- **SUPPLIED ENTRIES**:
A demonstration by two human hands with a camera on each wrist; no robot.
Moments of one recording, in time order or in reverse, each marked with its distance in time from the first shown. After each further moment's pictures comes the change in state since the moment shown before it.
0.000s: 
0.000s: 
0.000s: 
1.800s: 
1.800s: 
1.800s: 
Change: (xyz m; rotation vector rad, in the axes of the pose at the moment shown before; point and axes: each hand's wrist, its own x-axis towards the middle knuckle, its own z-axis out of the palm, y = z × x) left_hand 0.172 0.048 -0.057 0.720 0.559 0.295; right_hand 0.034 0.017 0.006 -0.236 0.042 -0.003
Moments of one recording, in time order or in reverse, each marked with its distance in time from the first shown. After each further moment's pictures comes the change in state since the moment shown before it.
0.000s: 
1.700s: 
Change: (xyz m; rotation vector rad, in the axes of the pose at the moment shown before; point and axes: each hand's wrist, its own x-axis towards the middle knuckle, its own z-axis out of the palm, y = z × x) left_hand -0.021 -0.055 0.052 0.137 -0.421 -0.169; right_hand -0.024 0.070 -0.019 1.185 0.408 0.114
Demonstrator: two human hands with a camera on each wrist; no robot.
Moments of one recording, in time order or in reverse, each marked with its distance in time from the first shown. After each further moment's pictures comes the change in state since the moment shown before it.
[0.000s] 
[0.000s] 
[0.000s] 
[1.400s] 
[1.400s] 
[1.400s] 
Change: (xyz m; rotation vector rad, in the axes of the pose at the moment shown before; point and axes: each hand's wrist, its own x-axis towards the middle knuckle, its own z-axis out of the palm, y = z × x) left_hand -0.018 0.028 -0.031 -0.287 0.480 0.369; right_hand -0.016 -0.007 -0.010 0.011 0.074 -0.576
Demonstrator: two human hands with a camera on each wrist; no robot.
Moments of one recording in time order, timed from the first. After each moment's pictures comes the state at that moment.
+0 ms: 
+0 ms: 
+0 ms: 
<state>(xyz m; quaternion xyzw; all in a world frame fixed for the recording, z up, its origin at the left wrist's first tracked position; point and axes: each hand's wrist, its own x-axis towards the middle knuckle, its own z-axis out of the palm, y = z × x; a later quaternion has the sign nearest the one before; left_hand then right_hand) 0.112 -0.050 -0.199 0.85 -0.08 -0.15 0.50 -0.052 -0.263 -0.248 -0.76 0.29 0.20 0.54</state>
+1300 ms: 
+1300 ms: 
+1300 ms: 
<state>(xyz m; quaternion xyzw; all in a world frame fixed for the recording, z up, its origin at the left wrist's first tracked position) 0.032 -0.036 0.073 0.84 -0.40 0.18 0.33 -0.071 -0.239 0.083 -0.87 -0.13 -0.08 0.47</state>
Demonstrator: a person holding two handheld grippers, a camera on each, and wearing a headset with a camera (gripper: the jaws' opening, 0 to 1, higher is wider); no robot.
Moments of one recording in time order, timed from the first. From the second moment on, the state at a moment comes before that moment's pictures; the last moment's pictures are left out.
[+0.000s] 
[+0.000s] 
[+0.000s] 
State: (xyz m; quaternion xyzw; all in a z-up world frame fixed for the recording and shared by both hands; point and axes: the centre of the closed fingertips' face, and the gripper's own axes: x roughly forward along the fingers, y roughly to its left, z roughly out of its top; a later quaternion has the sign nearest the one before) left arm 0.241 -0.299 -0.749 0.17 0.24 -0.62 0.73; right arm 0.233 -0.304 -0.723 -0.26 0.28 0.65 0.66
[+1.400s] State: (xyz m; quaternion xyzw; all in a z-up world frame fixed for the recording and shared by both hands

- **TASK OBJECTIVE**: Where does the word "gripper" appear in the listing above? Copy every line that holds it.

- **RESULT OF THIS EXERCISE**:
Demonstrator: a person holding two handheld grippers, a camera on each, and wearing a headset with a camera (gripper: the jaws' opening, 0 to 1, higher is wider); no robot.
State: (xyz m; quaternion xyzw; all in a z-up world frame fixed for the recording and shared by both hands; point and axes: the centre of the closed fingertips' face, and the gripper's own axes: x roughly forward along the fingers, y roughly to its left, z roughly out of its top; a later quaternion has the sign nearest the one before) left arm 0.241 -0.299 -0.749 0.17 0.24 -0.62 0.73; right arm 0.233 -0.304 -0.723 -0.26 0.28 0.65 0.66

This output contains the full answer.